Division of Plastic Surgery, Department of Surgery, Cipto Mangunkusumo Hospital/ Faculty of Medicine Universitas Indonesia, Jl. Diponegoro No. 71, Jakarta 10430, Indonesia; ICTEC (Indonesian Clinical Training and Education Center), Cipto Mangunkusumo Hospital/ Faculty of Medicine Universitas Indonesia, Jl. Diponegoro No. 71, Jakarta 10430, Indonesia; Medical Technology Cluster, IMERI (Indonesian Medical Education and Research Institute), Faculty of Medicine Universitas Indonesia, Education Tower, 2nd Floor, Jl. Salemba Raya No. 6, Jakarta, Indonesia.
Division of Plastic Surgery, Department of Surgery, Cipto Mangunkusumo Hospital/ Faculty of Medicine Universitas Indonesia, Jl. Diponegoro No. 71, Jakarta 10430, Indonesia.
Burns. 2022 Dec;48(8):1909-1916. doi: 10.1016/j.burns.2022.01.001. Epub 2022 Jan 5.
This study aims to compare the use of one-per-mil tumescent solution (a mixture of epinephrine and 0.2% lidocaine in a ratio of 1:1,000,000 in normal saline solution) and tourniquet to create clear operative fields and to evaluate the functional outcomes after post burn hand contracture surgery.
The subjects of this randomized controlled trial were divided into one-permil tumescent technique and tourniquet group for a similar surgical procedure. Three independent assessors evaluated the clarity of the operative fields through recorded videos for the first 15 min and the first 10-minute of each hour of the surgery. Functional outcome was evaluated at least three months postoperatively using total active and passive motion (TAM and TPM) of each digit. Malondialdehyde (MDA) and tumor necrosis factor alpha (TNF-α) were tested during baseline (5 min before the procedures), ischemia phase, and reperfusion phase (a phase when the blood flow returned to the tissue).

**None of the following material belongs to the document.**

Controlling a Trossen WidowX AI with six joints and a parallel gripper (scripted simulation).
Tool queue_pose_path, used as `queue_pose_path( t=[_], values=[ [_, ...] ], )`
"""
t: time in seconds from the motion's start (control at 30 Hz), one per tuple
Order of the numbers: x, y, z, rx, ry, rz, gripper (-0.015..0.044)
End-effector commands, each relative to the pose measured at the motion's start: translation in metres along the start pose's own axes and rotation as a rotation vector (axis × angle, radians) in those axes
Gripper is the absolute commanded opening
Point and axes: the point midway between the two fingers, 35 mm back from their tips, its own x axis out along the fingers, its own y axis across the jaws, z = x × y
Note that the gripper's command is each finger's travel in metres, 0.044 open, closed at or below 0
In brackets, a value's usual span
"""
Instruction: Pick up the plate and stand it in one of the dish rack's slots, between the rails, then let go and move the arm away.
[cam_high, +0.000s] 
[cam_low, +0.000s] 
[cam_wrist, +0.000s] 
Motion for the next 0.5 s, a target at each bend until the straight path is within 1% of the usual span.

35 subjects were included in this study: 17 in the tumescent group and 18 in the tourniquet group. We found a significant difference in the clarity of operative field between tumescent and tourniquet groups, 5 vs 35 bloodless operative fields, respectively (p < 0.05). TAM and TPM of each digit before surgery and 3 months postoperatively showed no significant difference between both groups (p > 0.05). Furthermore, we found no difference in MDA and TNF-α levels between both groups at their respective phases.

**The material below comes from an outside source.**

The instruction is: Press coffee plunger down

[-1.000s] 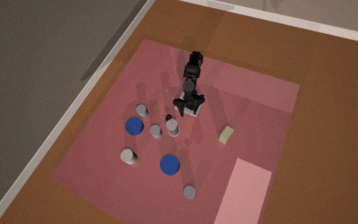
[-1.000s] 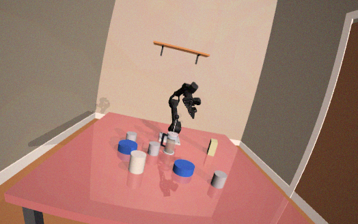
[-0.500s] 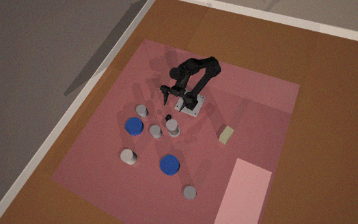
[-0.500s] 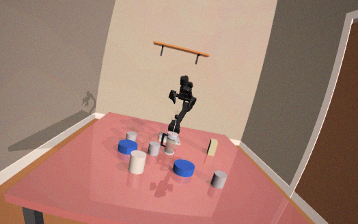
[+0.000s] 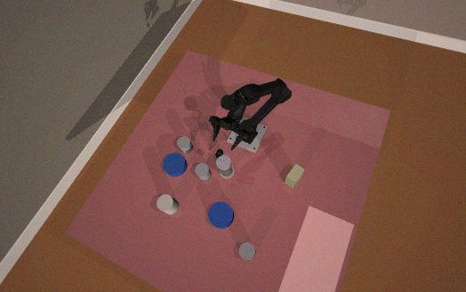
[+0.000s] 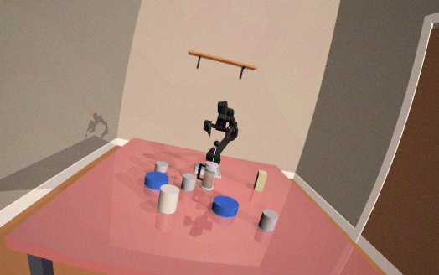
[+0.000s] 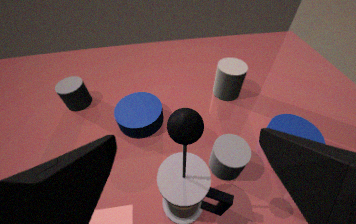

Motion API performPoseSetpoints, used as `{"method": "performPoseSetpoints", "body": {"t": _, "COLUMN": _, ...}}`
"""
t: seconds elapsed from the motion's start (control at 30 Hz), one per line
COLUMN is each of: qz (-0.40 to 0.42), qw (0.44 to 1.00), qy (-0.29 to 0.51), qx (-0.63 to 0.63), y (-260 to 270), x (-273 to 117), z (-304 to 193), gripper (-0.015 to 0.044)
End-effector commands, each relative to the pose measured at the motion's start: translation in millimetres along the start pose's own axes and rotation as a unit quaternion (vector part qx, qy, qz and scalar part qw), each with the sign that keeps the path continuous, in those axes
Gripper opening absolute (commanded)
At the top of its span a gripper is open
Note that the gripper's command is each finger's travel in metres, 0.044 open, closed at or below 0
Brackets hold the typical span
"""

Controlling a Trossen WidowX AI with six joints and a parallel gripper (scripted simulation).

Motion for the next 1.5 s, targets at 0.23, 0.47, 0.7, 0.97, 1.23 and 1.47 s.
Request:
{"method": "performPoseSetpoints", "body": {"t": 0.23, "qz": -0.003, "qw": 1.0, "qy": -0.006, "qx": 0.001, "y": -1.4, "x": 11.8, "z": -3.0, "gripper": 0.044}}
{"method": "performPoseSetpoints", "body": {"t": 0.47, "qz": -0.002, "qw": 1.0, "qy": -0.006, "qx": 0.001, "y": -1.6, "x": 22.9, "z": -2.7, "gripper": 0.044}}
{"method": "performPoseSetpoints", "body": {"t": 0.7, "qz": -0.002, "qw": 1.0, "qy": -0.007, "qx": 0.001, "y": -0.9, "x": 34.1, "z": -2.9, "gripper": 0.044}}
{"method": "performPoseSetpoints", "body": {"t": 0.97, "qz": -0.002, "qw": 1.0, "qy": -0.008, "qx": 0.001, "y": -0.2, "x": 39.6, "z": -3.1, "gripper": 0.0361}}
{"method": "performPoseSetpoints", "body": {"t": 1.23, "qz": -0.002, "qw": 1.0, "qy": -0.008, "qx": 0.001, "y": -0.2, "x": 39.6, "z": -3.1, "gripper": 0.0151}}
{"method": "performPoseSetpoints", "body": {"t": 1.47, "qz": -0.002, "qw": 1.0, "qy": -0.008, "qx": 0.001, "y": -0.2, "x": 39.6, "z": -3.1, "gripper": 0.0124}}
Point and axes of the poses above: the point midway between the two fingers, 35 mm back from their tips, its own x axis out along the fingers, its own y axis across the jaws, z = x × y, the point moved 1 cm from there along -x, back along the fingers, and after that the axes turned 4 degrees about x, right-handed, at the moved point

The use of one-per-mil tumescent technique does not replace tourniquet use to create bloodless operative fields in burned hand contracture surgery. However, the postoperative functional results were similar in both groups showing that tumescent technique can be used as an alternative to tourniquet without compromising outcomes. The MDA and TNF-α examinations do not provide conclusive outcomes regarding ischemia and reperfusion injury.
本研究旨在比较使用 1%肿胀液(肾上腺素和 0.2%利多卡因以 1:1000000 的比例混合于生理盐水溶液)和止血带以形成清晰的手术视野,并评估烧伤后手挛缩手术后的功能结果。

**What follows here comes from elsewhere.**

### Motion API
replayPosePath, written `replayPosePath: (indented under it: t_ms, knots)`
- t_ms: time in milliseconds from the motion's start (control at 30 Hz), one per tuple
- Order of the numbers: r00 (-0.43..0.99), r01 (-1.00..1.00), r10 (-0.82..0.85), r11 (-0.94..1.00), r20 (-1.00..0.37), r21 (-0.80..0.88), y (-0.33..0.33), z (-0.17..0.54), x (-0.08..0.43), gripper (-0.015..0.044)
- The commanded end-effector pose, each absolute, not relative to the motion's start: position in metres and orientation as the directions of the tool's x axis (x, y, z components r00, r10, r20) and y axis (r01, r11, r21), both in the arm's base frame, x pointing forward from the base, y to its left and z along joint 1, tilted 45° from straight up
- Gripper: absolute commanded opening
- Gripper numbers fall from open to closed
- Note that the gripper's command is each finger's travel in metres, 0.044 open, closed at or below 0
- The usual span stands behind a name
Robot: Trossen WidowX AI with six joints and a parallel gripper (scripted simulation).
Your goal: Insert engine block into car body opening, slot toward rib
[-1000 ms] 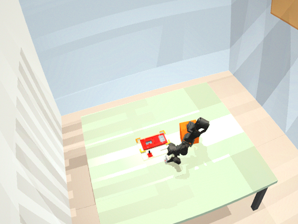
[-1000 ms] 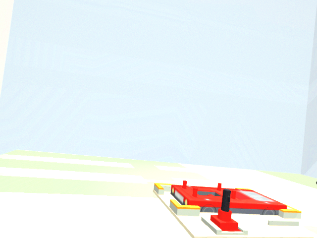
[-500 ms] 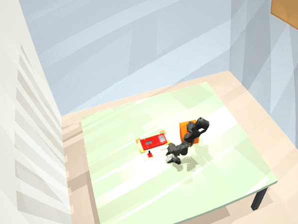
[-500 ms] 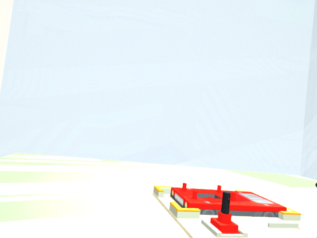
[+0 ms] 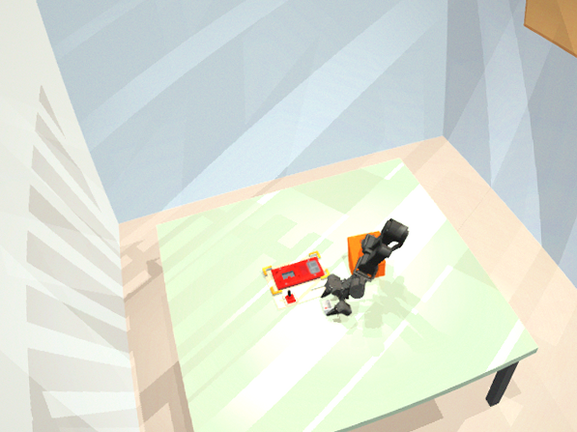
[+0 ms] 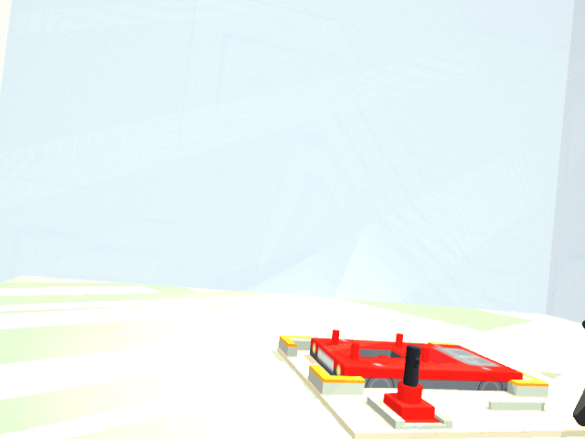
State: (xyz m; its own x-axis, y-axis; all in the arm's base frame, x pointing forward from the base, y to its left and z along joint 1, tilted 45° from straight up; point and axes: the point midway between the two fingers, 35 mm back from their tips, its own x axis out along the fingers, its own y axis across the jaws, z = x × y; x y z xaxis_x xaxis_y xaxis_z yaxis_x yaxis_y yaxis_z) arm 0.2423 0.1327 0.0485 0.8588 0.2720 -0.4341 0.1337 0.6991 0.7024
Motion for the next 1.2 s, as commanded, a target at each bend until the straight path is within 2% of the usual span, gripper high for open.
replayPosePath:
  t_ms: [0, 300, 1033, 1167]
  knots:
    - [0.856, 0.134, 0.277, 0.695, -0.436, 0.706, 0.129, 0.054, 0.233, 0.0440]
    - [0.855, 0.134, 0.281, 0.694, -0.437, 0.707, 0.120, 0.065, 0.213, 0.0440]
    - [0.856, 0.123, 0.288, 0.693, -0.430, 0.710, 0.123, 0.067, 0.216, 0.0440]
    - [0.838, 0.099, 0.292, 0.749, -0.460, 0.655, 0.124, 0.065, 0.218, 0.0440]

这项随机对照试验的受试者被分为 1%肿胀技术组和止血带组,进行类似的手术程序。三名独立评估员通过记录视频评估手术前 15 分钟和每个小时的前 10 分钟的手术视野清晰度。术后至少三个月通过每个手指的总主动和被动运动(TAM 和 TPM)评估功能结果。在基线(手术前 5 分钟)、缺血期和再灌注期(血流恢复到组织时的一个阶段)期间测试丙二醛(MDA)和肿瘤坏死因子-α(TNF-α)。
这项研究纳入了 35 名受试者:肿胀组 17 名,止血带组 18 名。我们发现肿胀组和止血带组之间手术视野清晰度有显著差异,分别为 5 个和 35 个无血手术视野(p<0.05)。术前和术后 3 个月每个手指的 TAM 和 TPM 在两组之间无显著差异(p>0.05)。此外,我们发现两组在各自阶段的 MDA 和 TNF-α 水平没有差异。
在烧伤后手挛缩手术中,使用 1%肿胀技术不能替代止血带以形成无血手术视野。然而,两组的术后功能结果相似,表明肿胀技术可以替代止血带而不会影响结果。MDA 和 TNF-α 检查在缺血和再灌注损伤方面没有提供确凿的结果。